Member of the Bundestag; from Brandenburg;
- Incumbent
- Assumed office 22 October 2013
- Preceded by: Angelika Krüger-Leißner
- Constituency: Oberhavel – Havelland II (2013–2021) State list (2025–present)

Personal details
- Born: 2 November 1965 (age 60) Luhdorf, West Germany
- Party: Christian Democratic Union
- Children: 3

= Uwe Feiler =

German politician (born 1965)

Uwe Feiler (born 2 November 1965) is a German politician of the Christian Democratic Union (CDU) who has been serving as a member of the Bundestag from the state of Brandenburg since 2013. From 2019 to 2021 he was a Parliamentary State Secretary at the Federal Ministry of Food and Agriculture in the government of Chancellor Angela Merkel.

== Political career ==
Feiler first became a member of the Bundestag after the 2009 German federal election, representing the Oberhavel – Havelland II district.
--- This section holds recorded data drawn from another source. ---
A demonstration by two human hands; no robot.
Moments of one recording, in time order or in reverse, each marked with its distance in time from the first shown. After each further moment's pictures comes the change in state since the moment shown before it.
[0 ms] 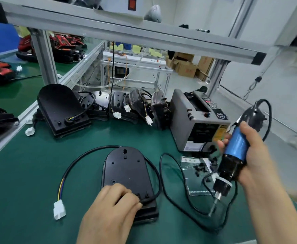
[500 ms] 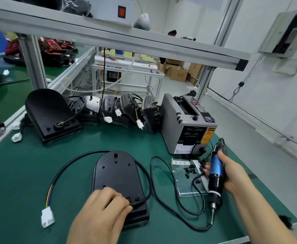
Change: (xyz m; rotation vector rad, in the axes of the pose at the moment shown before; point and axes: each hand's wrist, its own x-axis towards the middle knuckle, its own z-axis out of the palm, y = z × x) left_hand -0.003 -0.004 0.005 -0.071 0.010 0.048; right_hand 0.057 0.033 -0.074 -0.354 0.202 0.282
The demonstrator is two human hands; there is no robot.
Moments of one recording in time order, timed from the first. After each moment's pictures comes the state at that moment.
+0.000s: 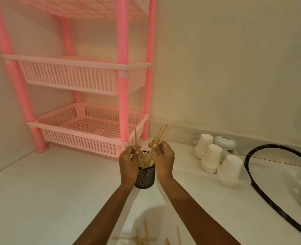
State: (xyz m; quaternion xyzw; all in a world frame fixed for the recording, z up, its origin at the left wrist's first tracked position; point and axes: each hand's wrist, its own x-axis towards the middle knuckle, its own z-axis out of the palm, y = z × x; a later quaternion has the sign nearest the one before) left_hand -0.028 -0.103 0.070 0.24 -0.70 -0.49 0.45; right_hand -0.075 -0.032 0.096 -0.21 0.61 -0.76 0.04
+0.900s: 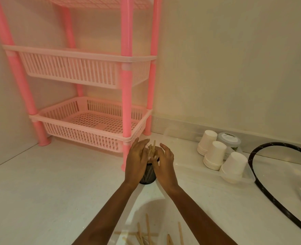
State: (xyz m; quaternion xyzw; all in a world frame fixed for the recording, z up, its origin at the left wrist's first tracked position) left_hand -0.026 -0.095 0.065 0.17 -0.77 -0.46 0.41; right_hand -0.083 -0.018 0.057 -0.36 0.80 -0.47 -0.02
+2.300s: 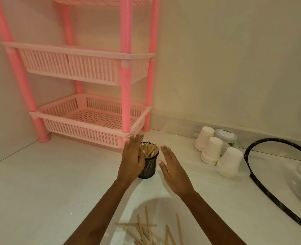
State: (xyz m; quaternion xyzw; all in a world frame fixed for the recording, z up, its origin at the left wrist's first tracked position) left_hand -0.010 -0.106 0.055 0.14 -0.86 -0.32 0.38; right_hand -0.083 0.031 0.047 -0.45 0.82 -0.35 -0.02
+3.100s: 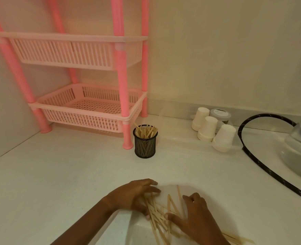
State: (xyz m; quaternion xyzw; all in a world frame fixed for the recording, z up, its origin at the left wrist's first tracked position) left_hand 0.082 -0.076 0.004 -0.10 -0.96 -0.25 -0.07; right_hand 0.026 0.143 0.008 -0.28 0.93 -0.17 0.15
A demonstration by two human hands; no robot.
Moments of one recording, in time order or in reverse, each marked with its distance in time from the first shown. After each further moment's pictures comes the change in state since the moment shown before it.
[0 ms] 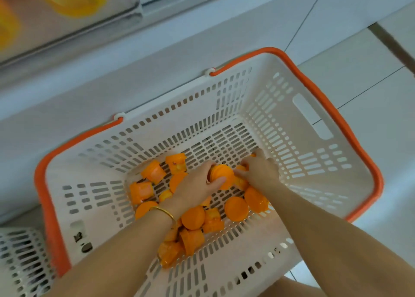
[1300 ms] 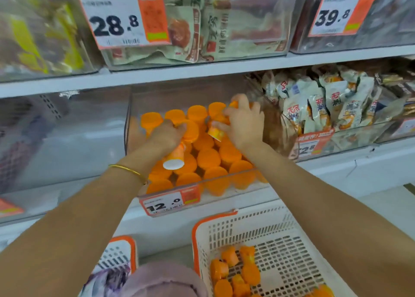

From 2014 until 2017, he served on the Finance Committee and the Committee on European Affairs. In 2019, he became Parliamentary State Secretary for Food and Agriculture, under minister Julia Klöckner.

In addition to his committee assignments, Feiler is part of the German-Polish Parliamentary Friendship Group.

For the 2021 elections, Feiler was elected to lead the CDU campaign in Brandenburg.